The Espeon that emerged was elegant and composed — violet fur, gem-bright ruby on its forehead, and the quiet watchfulness of a Pokémon that processed information faster than most. Ryan noted it with genuine interest. Espeon was a meaningful step up from Medicham as a matchup choice.
"Espeon — Future Sight!"
The ruby on Espeon's forehead flashed, and a Psychic energy sphere launched itself into the air and vanished — deferred, waiting to fall. In the same breath, Espeon opened its mouth and released a slow, rolling wave of drowsy energy across the field. The move washed over Manaphy, and despite itself, Manaphy swayed. Its eyelids drooped.
Ryan nodded, genuinely approving this time. "Better. That's actually interesting. But still not enough. Manaphy — Hail, then rest."
Before sleep took it, Manaphy fired a single Energy Ball skyward. Dark clouds gathered rapidly overhead, and snow began falling across the plaza — light at first, then insistent. Hail ticked against Espeon's fur. The cold made it flinch, but this was the moment. Manaphy was asleep. The opportunity was right there.
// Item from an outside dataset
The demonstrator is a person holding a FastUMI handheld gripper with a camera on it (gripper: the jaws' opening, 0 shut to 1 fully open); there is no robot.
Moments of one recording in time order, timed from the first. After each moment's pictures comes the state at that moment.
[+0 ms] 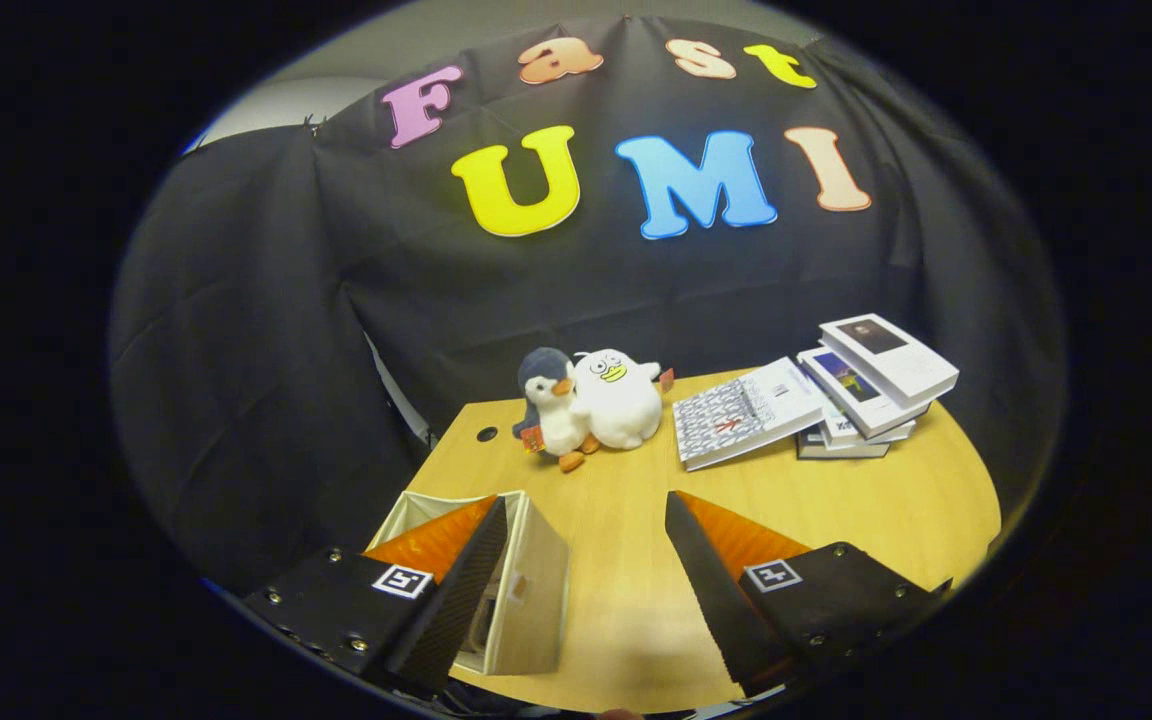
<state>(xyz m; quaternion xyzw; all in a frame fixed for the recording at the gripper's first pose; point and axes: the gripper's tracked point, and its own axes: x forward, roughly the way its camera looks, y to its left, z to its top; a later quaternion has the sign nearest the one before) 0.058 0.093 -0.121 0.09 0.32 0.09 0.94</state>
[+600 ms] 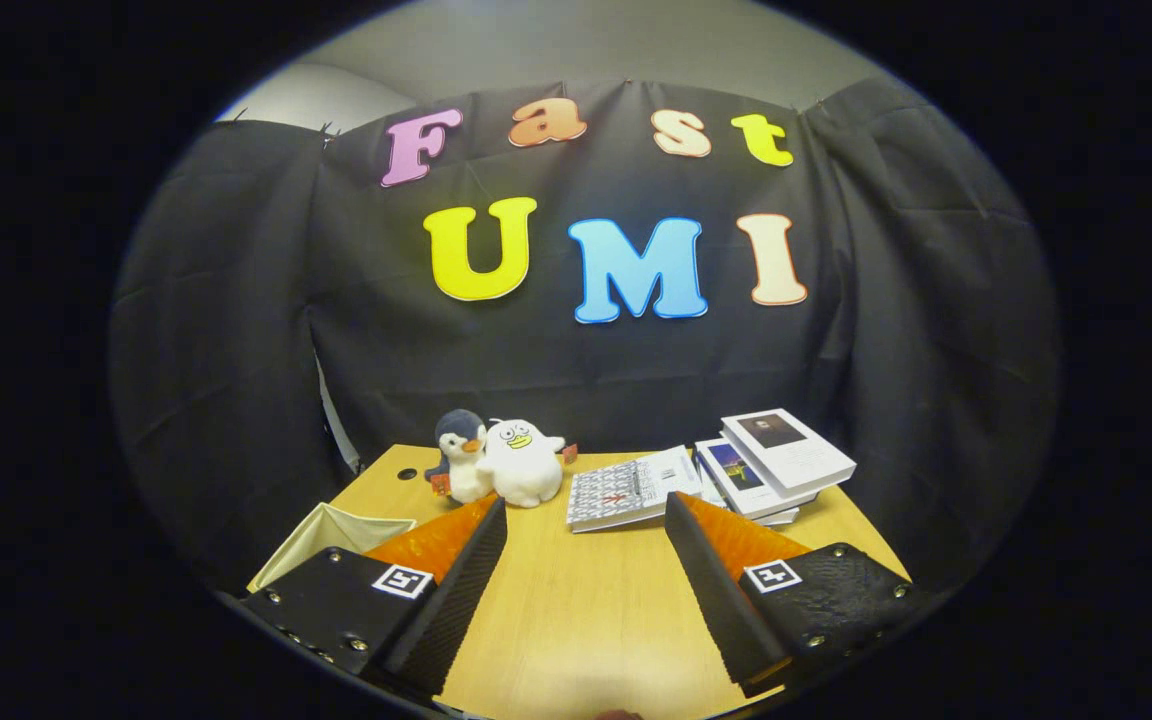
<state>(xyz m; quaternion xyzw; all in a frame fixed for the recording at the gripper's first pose) 0.047 -0.022 -0.076 0.02 0.22 0.02 0.97</state>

"Now — Psybeam, full power!"
Espeon cried out, the ruby blazed, and a concentrated beam of Psychic energy fired straight at the sleeping Manaphy. Ryan said nothing. He didn't move. He didn't redirect Manaphy. Aaron felt the wrongness of that before he could articulate why — Ryan's expression was too settled, too comfortable for someone watching their Pokémon about to take an unobstructed hit.
The Psybeam was a meter from impact.
Manaphy's eyes opened.
A blizzard erupted from the hail clouds overhead — not the slow drift of ordinary hail but a sudden, concentrated surge of polar wind and ice that intercepted the Psybeam entirely, smothering it in white. The temperature dropped sharply. When the blizzard cleared a moment later, Espeon was encased in a shell of ice, frozen solid, unable to battle.
The plaza crowd had gone very quiet.
Aaron stared at the ice for a long moment.
"Sleep Talk into Blizzard," Ryan said, not unkindly. "Manaphy set the weather before going to sleep. Once Future Sight's deferred damage was in play it couldn't target the sleeping Pokémon directly — so Espeon had to act, had to commit to the attack, and that's when the weather condition paid off. The whole sequence was designed to bait exactly that."
Aaron was quiet, processing.
"You're reading the battle," Ryan continued. "That's real. Your instincts are better than you're giving yourself credit for. But you're still thinking one move at a time. Cynthia thinks in systems. That's the gap."